Identifiers
- Symbol: KNG1
- Alt. symbols: KNG, BDK
- NCBI gene: 3827
- HGNC: 6383
- OMIM: 612358
- RefSeq: NM_001102416
- UniProt: P01042

Other data
- Locus: Chr. 3 q21-qter

Search for
- Structures: Swiss-model
- Domains: InterPro

= High-molecular-weight kininogen =

High-molecular-weight kininogen (HMWK or HK) is a circulating plasma protein which participates in the initiation of blood coagulation, and in the generation of the vasodilator bradykinin via the kallikrein-kinin system. HMWK is inactive until it either adheres to binding proteins beneath an endothelium disrupted by injury, thereby initiating coagulation; or it binds to intact endothelial cells or platelets for functions other than coagulation.

== Other names ==

In the past, HMWK has been called HMWK-kallikrein factor, Flaujeac factor (1975), Fitzgerald factor (1975), and Williams-Fitzgerald-Flaujeac factor, - the eponyms being for people first reported to have HMWK deficiency. Its current accepted name is to contrast it with low-molecular-weight kininogen (LMWK) which has a similar function to HMWK in the tissue (as opposed to serum) kinin-kallikrein system.

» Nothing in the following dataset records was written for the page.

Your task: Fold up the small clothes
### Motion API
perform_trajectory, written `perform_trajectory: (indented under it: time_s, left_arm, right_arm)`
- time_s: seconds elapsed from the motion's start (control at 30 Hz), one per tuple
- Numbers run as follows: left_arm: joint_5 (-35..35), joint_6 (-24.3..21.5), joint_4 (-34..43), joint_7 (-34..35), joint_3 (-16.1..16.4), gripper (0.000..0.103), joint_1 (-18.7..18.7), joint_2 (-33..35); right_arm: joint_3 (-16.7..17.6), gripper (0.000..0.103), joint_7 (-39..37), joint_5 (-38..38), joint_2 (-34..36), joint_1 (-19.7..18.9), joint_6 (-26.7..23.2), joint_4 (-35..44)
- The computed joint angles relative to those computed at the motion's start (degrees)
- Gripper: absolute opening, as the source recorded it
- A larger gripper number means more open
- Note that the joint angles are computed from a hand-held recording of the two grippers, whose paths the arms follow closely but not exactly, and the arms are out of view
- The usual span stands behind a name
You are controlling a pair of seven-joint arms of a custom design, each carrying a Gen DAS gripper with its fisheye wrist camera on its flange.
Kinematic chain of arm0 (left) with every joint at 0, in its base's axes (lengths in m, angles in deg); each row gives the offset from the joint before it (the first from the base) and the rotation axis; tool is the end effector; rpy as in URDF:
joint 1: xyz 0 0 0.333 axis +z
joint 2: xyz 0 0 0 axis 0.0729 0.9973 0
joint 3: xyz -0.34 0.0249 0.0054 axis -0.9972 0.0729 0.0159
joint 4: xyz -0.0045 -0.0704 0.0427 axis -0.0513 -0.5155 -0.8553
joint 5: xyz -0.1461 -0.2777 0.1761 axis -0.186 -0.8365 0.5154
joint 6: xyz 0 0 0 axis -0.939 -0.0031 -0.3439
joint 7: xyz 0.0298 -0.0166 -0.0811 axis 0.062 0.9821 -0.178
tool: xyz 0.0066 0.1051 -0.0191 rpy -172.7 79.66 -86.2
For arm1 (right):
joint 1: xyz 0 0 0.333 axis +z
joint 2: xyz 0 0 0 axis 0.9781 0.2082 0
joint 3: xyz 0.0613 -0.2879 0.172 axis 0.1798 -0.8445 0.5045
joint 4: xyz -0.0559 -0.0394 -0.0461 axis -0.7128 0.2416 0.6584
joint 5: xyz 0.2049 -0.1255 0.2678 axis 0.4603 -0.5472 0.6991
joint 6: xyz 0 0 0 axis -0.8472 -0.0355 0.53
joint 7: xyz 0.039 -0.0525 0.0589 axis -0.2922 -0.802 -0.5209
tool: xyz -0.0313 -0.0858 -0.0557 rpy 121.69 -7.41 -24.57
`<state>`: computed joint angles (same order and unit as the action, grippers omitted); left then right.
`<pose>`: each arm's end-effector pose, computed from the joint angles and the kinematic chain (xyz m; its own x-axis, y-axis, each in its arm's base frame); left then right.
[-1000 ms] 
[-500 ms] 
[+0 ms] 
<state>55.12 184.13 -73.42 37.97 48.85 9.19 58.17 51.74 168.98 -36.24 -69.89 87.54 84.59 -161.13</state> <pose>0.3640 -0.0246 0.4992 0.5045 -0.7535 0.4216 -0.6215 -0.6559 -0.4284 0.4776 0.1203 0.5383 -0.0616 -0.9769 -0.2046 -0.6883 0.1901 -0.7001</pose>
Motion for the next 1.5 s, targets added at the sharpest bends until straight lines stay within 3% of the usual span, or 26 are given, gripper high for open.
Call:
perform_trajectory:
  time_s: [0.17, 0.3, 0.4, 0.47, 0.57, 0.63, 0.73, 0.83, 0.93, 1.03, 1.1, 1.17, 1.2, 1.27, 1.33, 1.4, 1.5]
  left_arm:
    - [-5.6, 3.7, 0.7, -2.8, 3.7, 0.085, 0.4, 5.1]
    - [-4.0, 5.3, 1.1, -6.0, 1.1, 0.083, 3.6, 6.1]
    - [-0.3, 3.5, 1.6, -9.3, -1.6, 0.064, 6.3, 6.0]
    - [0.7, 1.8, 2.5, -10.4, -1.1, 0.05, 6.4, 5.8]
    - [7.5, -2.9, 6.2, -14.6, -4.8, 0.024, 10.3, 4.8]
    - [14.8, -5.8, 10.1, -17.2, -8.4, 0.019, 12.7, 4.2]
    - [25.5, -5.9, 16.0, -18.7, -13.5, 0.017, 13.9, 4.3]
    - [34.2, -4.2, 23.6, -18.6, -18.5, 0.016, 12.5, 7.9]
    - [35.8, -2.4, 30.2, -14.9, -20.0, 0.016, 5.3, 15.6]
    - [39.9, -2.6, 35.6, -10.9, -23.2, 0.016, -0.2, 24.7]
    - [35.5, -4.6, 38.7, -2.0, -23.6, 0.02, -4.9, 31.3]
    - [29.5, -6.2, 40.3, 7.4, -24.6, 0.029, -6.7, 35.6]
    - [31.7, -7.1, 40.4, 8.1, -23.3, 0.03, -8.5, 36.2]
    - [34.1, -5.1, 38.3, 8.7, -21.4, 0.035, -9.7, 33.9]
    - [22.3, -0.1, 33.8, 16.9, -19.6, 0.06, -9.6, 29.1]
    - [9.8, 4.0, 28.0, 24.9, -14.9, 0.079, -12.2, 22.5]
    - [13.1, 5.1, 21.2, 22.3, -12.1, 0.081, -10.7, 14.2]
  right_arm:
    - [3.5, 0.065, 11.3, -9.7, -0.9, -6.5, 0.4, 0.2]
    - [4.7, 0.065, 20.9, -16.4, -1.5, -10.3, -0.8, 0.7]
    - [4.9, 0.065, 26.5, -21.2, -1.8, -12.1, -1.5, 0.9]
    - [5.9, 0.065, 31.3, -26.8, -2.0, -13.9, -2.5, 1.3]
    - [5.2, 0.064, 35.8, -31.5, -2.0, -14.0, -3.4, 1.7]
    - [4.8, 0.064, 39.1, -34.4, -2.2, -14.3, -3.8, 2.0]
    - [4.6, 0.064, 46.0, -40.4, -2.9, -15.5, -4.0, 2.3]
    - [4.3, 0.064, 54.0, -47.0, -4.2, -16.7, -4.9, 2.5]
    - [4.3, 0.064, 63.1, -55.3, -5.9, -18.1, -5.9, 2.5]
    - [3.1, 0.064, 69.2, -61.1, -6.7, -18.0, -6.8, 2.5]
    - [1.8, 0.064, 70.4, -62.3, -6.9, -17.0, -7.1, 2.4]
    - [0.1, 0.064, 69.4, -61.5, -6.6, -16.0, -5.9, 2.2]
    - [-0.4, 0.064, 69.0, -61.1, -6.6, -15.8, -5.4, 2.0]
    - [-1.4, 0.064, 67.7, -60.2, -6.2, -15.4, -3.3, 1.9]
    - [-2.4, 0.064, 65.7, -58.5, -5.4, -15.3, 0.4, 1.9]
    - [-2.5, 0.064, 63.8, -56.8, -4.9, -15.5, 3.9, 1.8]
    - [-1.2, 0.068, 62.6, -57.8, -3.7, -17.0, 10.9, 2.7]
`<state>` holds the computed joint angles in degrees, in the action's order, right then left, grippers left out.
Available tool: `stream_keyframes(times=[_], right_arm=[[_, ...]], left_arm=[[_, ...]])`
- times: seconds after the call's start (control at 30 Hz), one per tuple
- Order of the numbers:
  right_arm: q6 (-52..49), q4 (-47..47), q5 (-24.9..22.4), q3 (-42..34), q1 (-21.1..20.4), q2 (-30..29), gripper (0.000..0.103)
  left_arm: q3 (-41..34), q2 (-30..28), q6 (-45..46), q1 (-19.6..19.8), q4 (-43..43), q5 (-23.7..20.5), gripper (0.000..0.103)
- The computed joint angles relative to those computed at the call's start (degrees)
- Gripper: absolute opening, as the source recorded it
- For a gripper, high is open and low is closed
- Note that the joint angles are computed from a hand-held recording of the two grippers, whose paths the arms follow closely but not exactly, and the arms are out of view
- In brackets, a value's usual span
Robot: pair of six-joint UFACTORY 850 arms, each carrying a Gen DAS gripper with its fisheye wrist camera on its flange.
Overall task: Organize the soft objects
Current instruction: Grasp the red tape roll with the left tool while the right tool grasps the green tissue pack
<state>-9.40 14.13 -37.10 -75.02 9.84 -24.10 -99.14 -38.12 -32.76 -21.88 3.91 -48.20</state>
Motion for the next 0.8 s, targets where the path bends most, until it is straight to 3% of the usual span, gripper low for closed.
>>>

== Structure and function ==

HMWK is an alpha-globulin with six functional domains. It circulates as a single-chain 626 amino acid polypeptide . The heavy chain contains domains 1, 2, and 3; the light chain, domains 5 and 6. Domain 4 links the heavy and light chains in addition to a disulfide bond between positions close to the N- and C-termini.

The domains contain the following functional sites:
- Domain 1 - calcium binding
- Domain 2 - cysteine protease inhibition
- Domain 3 - cysteine protease inhibition; platelet and endothelial cell binding
- Domain 4 - bradykinin generation
- Domain 5 - heparin and cell binding; antiangiogenic properties; binding to negatively charged surfaces
- Domain 6 - prekallikrein and factor XI binding (amino acids 420 to 510)(histidine rich)

HMWK is one of four proteins which interact to initiate the contact activation pathway (also called the intrinsic pathway) of coagulation: the other three are Factor XII, Factor XI and prekallikrein. HMWK is not enzymatically active, and functions only as a cofactor for the activation of kallikrein and factor XII. It is also necessary for the activation of factor XI by factor XIIa.

HMWK is also a precursor of bradykinin; this vasodilator is released through positive feedback by kallikrein. Cleavage by kallikein results in the liberation of two peptides, one of which is bradykinin, from HMWK's fourth domain.

Cleavage by kallikrein also helps HMWK to optimally function as a coactivator. The cleavage results in a change in the conformation of HMWK that may increase the accessibility of its surface binding domain, which could explain cleaved HMWK's increased affinity for negatively charged surfaces. The resulting severed light and heavy chains remain connected by the aforementioned disulfide bond near the original N- and C-termini.

HMWK is a strong inhibitor of cysteine proteinases. Responsible for this activity are domains 2 and 3 on its heavy chain.

Cleavage of HMWK by activated factor XI abrogates HMWK's ability to act as a cofactor, establishing negative feedback.

== Genetics ==

The gene for both LMWK and HMWK is located on the 3rd chromosome (3q26). Alternative splicing of the KNG1 gene transcript gives rise to processed mRNA that differs by what is included from the last two exons of the pre-mRNA. Consequently, HMWK protein differs from LMWK only in having a larger light chain: the heavy chain and bradykinin portions are identical.

== Measurement ==

Measurement of HMWK is usually done with mixing studies, in which plasma deficient in HMWK is mixed with the patient's sample and a partial thromboplastin time (PTT) is determined. Results are expressed in % of normal - a value under 60% indicates a deficiency.

== Clinical features ==

The existence of HMWK was hypothesised in 1975 when several patients were described with a deficiency of a class of plasma protein and a prolonged bleeding time and PTT.
There is no increased risk of bleeding or any other symptoms, so the deficiency is a trait, not a disease.